[[ EXTRACTED DATA open ]]

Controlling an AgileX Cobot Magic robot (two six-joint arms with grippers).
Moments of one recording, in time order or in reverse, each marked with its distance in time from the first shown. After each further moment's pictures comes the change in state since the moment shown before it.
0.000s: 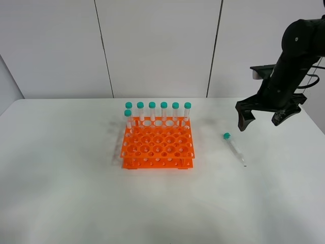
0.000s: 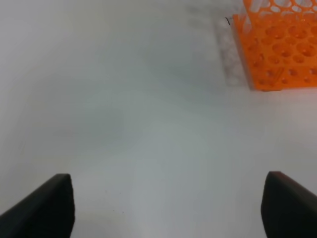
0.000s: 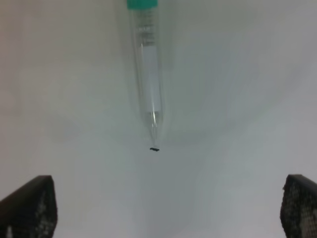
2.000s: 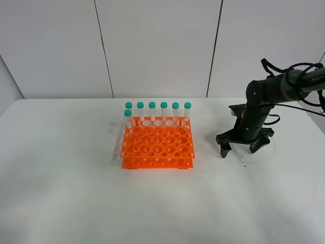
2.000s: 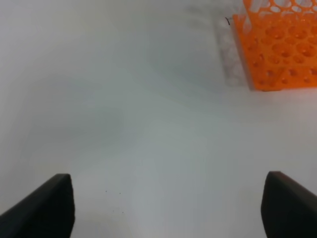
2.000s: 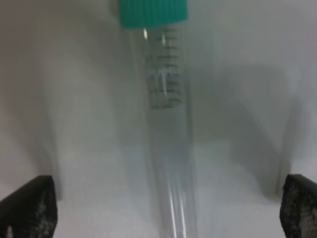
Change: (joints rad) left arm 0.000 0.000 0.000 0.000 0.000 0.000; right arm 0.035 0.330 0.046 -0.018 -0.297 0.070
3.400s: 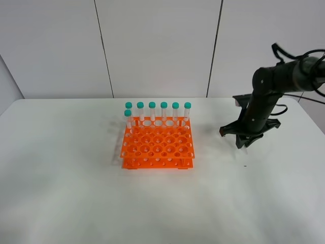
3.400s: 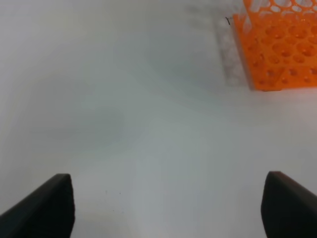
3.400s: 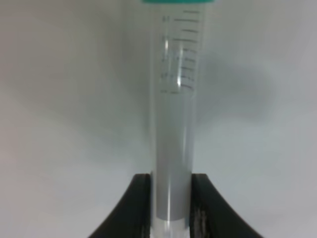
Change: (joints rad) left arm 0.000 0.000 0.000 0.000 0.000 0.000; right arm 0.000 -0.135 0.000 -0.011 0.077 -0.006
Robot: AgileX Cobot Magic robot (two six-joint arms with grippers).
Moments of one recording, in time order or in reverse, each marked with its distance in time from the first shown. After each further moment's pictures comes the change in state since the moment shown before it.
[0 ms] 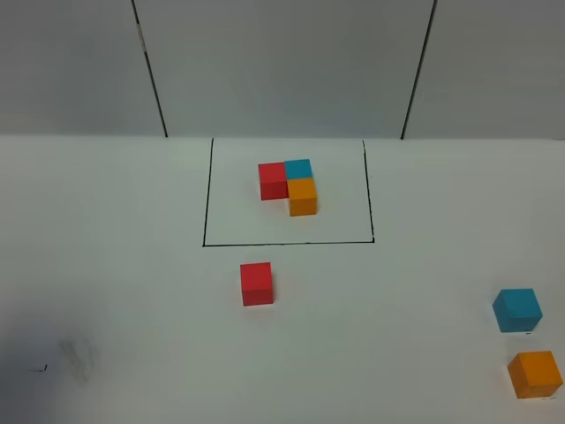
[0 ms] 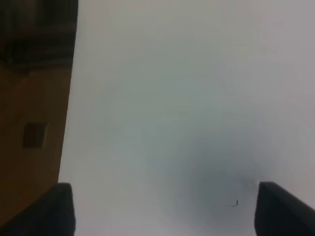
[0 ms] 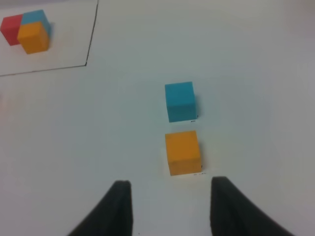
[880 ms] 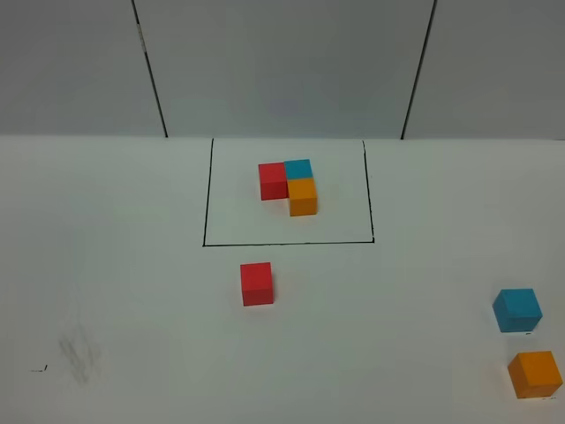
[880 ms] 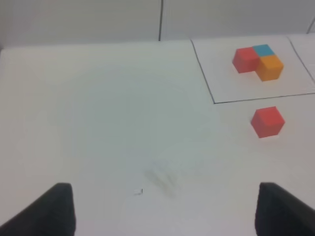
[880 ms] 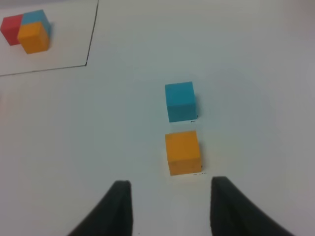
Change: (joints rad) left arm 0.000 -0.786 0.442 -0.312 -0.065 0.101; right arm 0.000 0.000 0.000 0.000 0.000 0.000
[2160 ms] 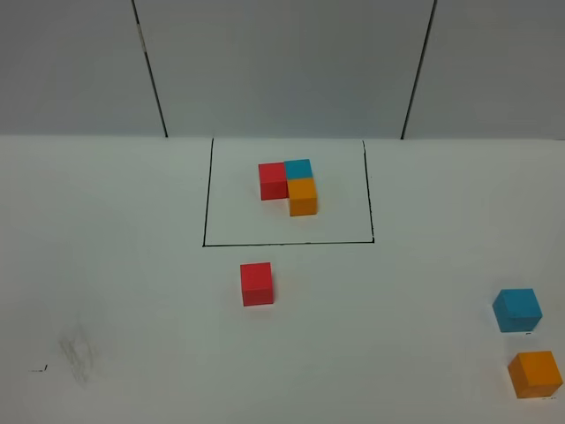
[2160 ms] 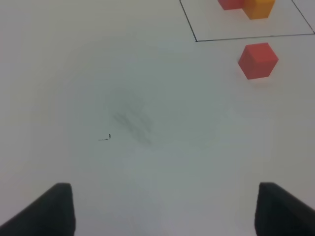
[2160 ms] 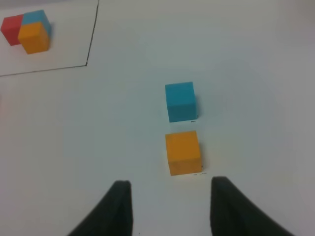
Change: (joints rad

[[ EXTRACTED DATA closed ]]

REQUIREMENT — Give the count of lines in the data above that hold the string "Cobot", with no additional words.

YOUR RESPONSE — 2